In the automotive space, most senior executives agree that a fourth “deficit” also exists: the lack of a broad-based automotive components and parts production industry, as well as the engineering talent needed to carry the automotive components industry forward.

Right now, much of the industry still depends on smaller local parts makers to produce components for vehicles. For India to build vehicles of high quality, and in large volumes—especially for export—significant improvements to the components industry will need to be made.

—John Humprhey



Make a Tata Nano EREV like the Suzuki and sell them.


Considering the strong possibility that USA may still be in their Wall Street man made structural financial institution crisis, India may very well catch up (unit wise) with USA sooner than expected.

Of course, the $$$ value is going to be much less in India and even in China, for many well known reasons. They will build and buy smaller, more fuel efficient, lower price units. Our favored very large pick-ups to do have the same appeal over there.

It will be very interesting the see the relative penetration of electrified vehicles in those three large markets, by 2020+.


correction....third line in para 2 should read...very large pick-ups do NOT have the same appeal ...


We don't seem to invest in new companies anymore. Hedge funds chase T bonds and the highest yield in the game of churn and burn. One day we may wise up before it is too late.


The land of mass production is quickly becoming the land of mass speculation. This is the recipe for another major crash. How long can we keep printing more green backs and borrowing to buy Chinese-Korean-Japanese goods and import crude oil?
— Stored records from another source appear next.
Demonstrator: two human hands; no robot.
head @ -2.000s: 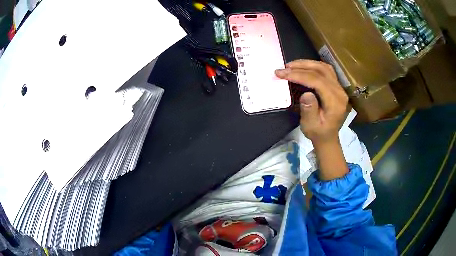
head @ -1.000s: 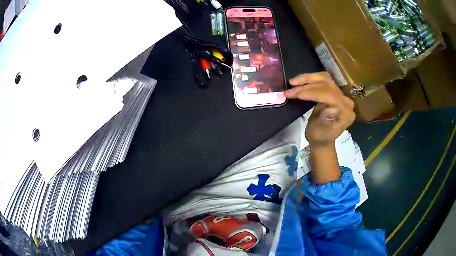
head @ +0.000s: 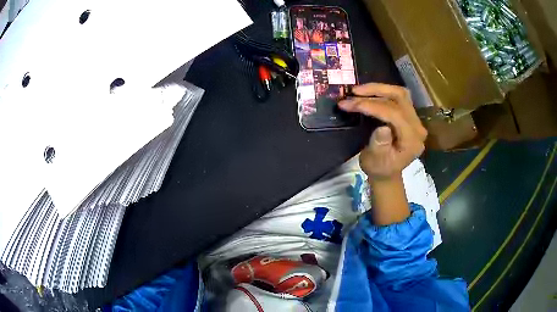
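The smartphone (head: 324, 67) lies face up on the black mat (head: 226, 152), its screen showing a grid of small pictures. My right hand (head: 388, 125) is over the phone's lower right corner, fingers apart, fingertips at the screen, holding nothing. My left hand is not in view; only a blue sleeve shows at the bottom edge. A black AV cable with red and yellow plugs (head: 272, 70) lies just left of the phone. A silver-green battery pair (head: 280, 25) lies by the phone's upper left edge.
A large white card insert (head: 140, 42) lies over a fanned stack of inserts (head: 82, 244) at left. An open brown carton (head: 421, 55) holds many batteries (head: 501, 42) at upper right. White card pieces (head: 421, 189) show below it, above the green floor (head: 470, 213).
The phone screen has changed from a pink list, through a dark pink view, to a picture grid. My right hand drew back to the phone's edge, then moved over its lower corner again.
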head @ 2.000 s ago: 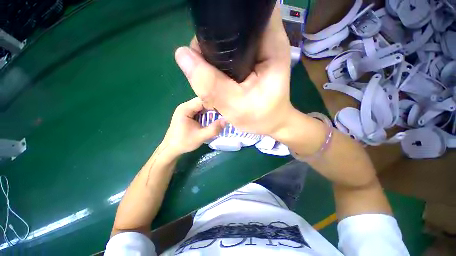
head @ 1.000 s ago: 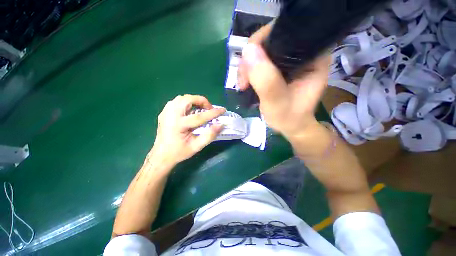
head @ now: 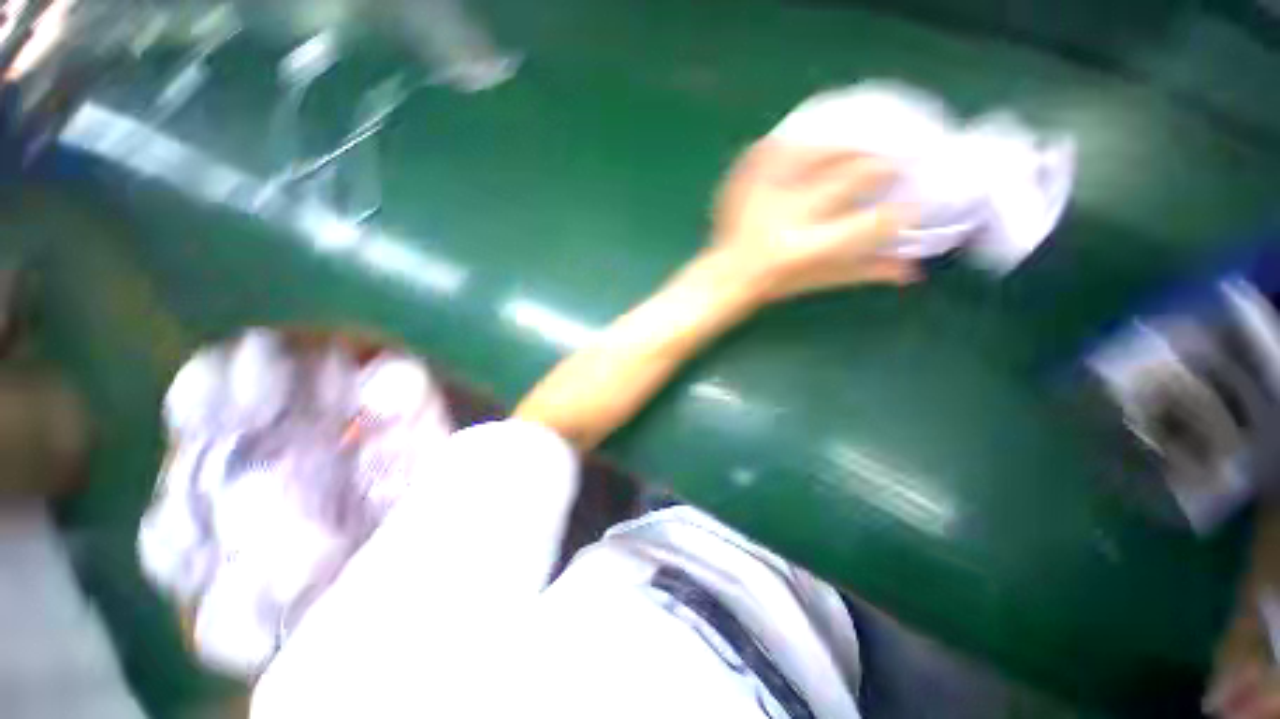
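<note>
The picture is strongly blurred. My left hand (head: 814, 211) reaches out over the green bench and grips a white clip fan (head: 898, 148), its fingers over the near side. The fan's rounded head is by the hand and a paler stand-like part points right. The hand hides part of the fan, and whether it touches the bench is unclear. My right hand (head: 1242, 688) is only a blurred patch of skin cut off at the lower right edge; its fingers and any hold cannot be made out.
A brown carton of white fan heads (head: 281, 478) is at the lower left, beside the bench edge. The white-and-blue screw feeder (head: 1193, 407) stands at the right. A thin white cable (head: 330, 155) lies at the upper left of the green bench (head: 562, 169).
The view has swung left, bringing in the carton of fan heads. My left hand has moved outward with the fan. The black screwdriver and the box of stands have left the view.
</note>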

Mass production of future batteries and electrified vehicles for the local market is something that should be done locally. If not, the automobile-truck-bus-subways-locomotive industries will fold by 2030. That would be another major blow to the US economy. Most of the bus-subways-locomotive industries have moved out already.


We may want to produce HEV/PHEV/EV in the U.S. but just reducing imported oil through less oil consumption is a good goal that will help the country. It would help even more to make them here, but that is out of the hands of policy makers. The PNGV program showed it could be done, but the U.S. car companies went back to large SUVs and Toyota made the Prius.


I don't see what speculation has to do with jobs going overseas.

Speculators drive up gas prices BEFORE we run out of oil because the politicians lack the will.

I admit that the little speculators did help the collapse by buying houses they could not even afford to rent, because we just KNEW house prices would go up forever and our government helped them get loans.

Labor costs (and union overhead) have driven manufacturers of almost all goods overseas - and the present administration blames those that still pay (rather than those who get) taxes.

The PNGV program and the Insight-I showed it could NOT be done unless cost was no object and marketability were of no concern.

The old GM designed the Volt and Toyota made the Prius (and the Sequoia) - both EVs not yet, and NOT SOON (even if you include ALL hybrids) to capture any significant share of the market.